The company warns that this might be exploited in software-only sandboxing, including browsers. Fortunately, PSF can be turned off, unlike the vulnerabilities underlying Spectre and Meltdown. AMD’s chips provide two system-level configuration bits that can disable STLF entirely or just PSF by itself. Either way, the settings are per-thread, so you can disable it for some tasks and leave it enabled for others.

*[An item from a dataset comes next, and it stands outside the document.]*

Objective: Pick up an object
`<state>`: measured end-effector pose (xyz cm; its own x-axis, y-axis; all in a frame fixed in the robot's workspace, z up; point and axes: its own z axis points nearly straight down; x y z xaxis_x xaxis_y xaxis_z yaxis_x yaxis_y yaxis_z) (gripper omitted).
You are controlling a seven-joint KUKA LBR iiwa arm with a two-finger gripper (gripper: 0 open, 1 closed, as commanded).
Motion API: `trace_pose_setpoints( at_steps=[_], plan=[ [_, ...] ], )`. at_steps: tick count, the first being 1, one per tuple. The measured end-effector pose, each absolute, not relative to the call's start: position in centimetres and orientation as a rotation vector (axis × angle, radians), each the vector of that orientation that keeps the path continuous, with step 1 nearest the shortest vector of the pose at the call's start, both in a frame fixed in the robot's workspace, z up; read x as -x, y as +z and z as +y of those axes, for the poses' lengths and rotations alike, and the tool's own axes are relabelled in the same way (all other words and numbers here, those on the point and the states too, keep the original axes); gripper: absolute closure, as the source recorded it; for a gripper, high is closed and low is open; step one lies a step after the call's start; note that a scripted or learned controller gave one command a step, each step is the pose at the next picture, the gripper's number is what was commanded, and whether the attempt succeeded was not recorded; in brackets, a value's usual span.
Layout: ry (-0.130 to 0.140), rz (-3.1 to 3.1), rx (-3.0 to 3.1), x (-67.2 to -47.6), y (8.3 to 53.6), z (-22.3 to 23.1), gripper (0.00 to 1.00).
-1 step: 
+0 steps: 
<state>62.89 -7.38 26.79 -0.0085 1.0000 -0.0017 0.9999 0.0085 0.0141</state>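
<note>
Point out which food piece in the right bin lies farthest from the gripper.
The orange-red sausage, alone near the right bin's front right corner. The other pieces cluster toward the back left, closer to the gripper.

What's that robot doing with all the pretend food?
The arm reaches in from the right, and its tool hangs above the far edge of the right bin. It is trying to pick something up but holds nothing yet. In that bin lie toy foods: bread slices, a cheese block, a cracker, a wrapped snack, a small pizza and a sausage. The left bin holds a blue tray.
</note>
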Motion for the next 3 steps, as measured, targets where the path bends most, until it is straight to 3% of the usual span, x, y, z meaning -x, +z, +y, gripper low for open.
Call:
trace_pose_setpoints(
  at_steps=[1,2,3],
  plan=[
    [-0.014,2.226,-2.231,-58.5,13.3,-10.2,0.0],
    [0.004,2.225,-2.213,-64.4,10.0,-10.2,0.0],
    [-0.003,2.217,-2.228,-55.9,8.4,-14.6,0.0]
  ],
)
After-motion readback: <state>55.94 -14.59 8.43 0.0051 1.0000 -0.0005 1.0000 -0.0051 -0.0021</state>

AMD’s chips automatically flush PSF buffers whenever there’s a change in code privilege, an interrupt, an exception, an intersegment (far) call, a system call, or any of several other circumstances. That makes it pretty hard to exploit across threads, tasks, or code segments. Again, you’d need to work pretty hard to find a way to exploit this potential bug, but that doesn’t mean someone won’t try. Especially now that it’s been publicly documented. Still, better to be upfront about it and highlight the potential weakness now than have to apologize for it later.
Speculative execution and speculative load/store behavior are a fact of life with modern CPUs. They’re just two of the many tools that CPU designers use to deliver the performance we all crave. The surprise is not that there are unintended consequences to these often obscure and nonintuitive tweaks. The surprise is that there aren’t more of them.